The first project will give Ocean Park Boulevard an environmentally friendly, nine-block facelift between Lincoln Avenue and Neilson Way. The project attempts to make the street environmentally sustainable by widening sidewalks, adding enhanced crosswalks, and pedestrian lighting to encourage pedestrian traffic; creating wider and more visible bike lanes; implementing new trees and landscaping; and capturing storm water for reuse.

“We talk about this kind of thing in the hypothetical sense all the time…” said Planning Director Eileen Fogarty, “but here it is in reality.”

Although more than $4.4 million was allocated for this project, Fogarty said the cost of the project would only be $4.2 million thanks to funding from Proposition 1B ($1.3 Million) and Measure V ($1.1 million).

Along with adding painted bicycle lanes, the city’s first bike boxes will be introduced (see renderings) in some locations along Ocean Park Boulevard where there are conflicts of movement at intersections.

Bike Boxes are dedicated areas where cyclists can safely move ahead of vehicular traffic at an intersection. They have been implemented with success in many European and Asian cities, as well as San Francisco and Berkeley, Calif.; Eugene, Ore.; Madison, Wis.; Portland, Ore.; and Cambridge, Mass.

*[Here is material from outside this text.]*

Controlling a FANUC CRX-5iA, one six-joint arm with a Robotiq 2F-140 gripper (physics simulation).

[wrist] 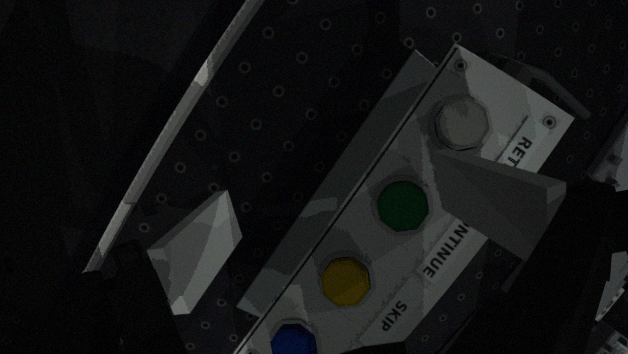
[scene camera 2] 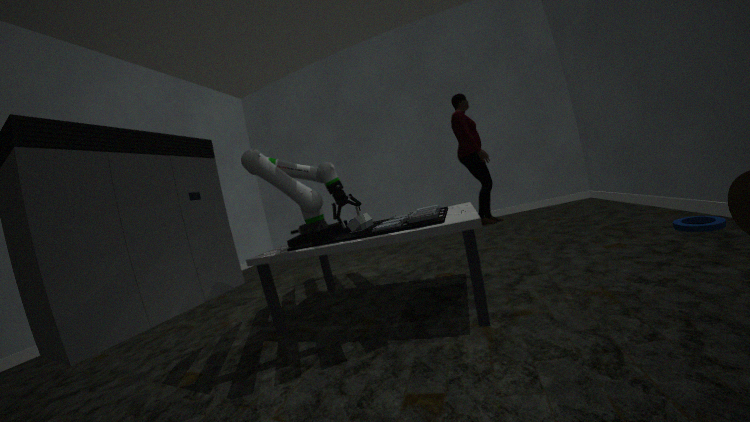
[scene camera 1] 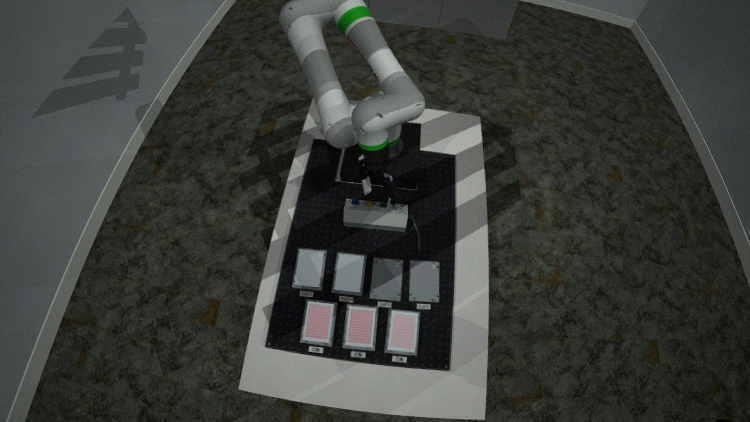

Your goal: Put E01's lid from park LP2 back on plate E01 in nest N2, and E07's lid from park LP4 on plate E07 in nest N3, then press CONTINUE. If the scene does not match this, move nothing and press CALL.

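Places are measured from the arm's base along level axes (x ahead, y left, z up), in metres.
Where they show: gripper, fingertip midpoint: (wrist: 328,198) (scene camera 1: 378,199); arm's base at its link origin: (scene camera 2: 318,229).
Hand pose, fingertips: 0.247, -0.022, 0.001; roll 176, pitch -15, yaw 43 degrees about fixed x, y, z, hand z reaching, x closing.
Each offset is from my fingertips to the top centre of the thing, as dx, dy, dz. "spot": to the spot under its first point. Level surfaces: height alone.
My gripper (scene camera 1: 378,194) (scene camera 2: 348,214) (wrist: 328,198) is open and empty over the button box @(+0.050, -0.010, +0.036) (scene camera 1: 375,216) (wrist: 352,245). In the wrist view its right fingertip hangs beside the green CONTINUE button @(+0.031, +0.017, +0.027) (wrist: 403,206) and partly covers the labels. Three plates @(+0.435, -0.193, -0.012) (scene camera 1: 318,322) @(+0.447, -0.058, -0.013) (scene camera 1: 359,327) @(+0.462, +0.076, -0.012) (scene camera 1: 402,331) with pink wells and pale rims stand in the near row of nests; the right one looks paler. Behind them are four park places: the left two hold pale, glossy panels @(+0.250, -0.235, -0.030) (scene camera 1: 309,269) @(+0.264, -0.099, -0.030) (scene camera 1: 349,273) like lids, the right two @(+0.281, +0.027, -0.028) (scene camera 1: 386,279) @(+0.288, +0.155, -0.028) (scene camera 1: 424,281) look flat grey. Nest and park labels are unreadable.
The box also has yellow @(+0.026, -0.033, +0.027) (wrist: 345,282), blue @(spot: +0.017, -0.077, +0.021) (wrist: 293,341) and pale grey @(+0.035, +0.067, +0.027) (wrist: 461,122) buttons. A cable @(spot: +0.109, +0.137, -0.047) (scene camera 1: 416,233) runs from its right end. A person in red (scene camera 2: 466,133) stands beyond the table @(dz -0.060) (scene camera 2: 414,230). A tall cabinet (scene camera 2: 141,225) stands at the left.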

Another large component of this project is the beautification of the street, which in part calls for creating a canopy of trees both along the streets and in the medians. Other landscaping and added green spaces are also planned.

“We’ve only done a concept design at this point, we have not selected exact trees,” said John Kaliski, Principal at Urban Studio who developed design concepts on the project. “There have been a wide variety of ideas out there about introducing a diverse treescape.”

With all the added pedestrian and green spaces, the extensions and expansions of medians, sidewalks and curbs, only two parking spots will be lost on the street. There also isn’t going to be any reduction in the number of lanes.

The Council’s approval is a pivotal step, one of the last before actual construction, for an idea that began nearly 20 years ago. Efforts picked up heavily a couple of years ago when Lamont Ewell, the City’s former City Manager, gave the project renewed momentum.

“I just frankly thought we would never, ever see [this project’s fruition],” said Councilmember Richard Bloom.

The second project the City Council approved at its meeting is to refine the streetscape at 20th Street and Cloverfield Boulevard. Part of the project, which includes streetlight circuit upgrades and traffic signal modifications, will be a trial of bicycle Sharrows, which are symbols in the roadway indicating where bikers are likely to share the lanes with drivers. Sharrows are seen as an alternative to fully designating and allocating a bike lane.

“[These Sharrows] sends the message that bicycles have a right to be on the road,” said Councilmember Kevin McKeown. “I think that is forgotten by California Motorists.”

Both these projects are extensions of City’s sustainability goals for reducing greenhouse gas (GHG) emissions, increasing CO2 capture, prioritizing non-motorized travel, and increasing the size and biodiversity of the urban forest. They are also seen as major steps in the path of developing a bicycle network.

Biking issues had prevalence in other items on the Council’s agenda throughout the meeting. The Council moved along a planned development agreement with Agensys, Inc. for its proposed project at 1800 Stewart Street, where the company hopes to build its new headquarters.

The City Council gave a number of directives on what the facility should look like in future drafts of its design – the most prominent of which was the inclusion of a public bicycle path through the facilities site.

“Everybody in the city owns a bicycle,” said Richard McKinnon, during public comment. “They just need it to be easy and safe and that is what these project do.”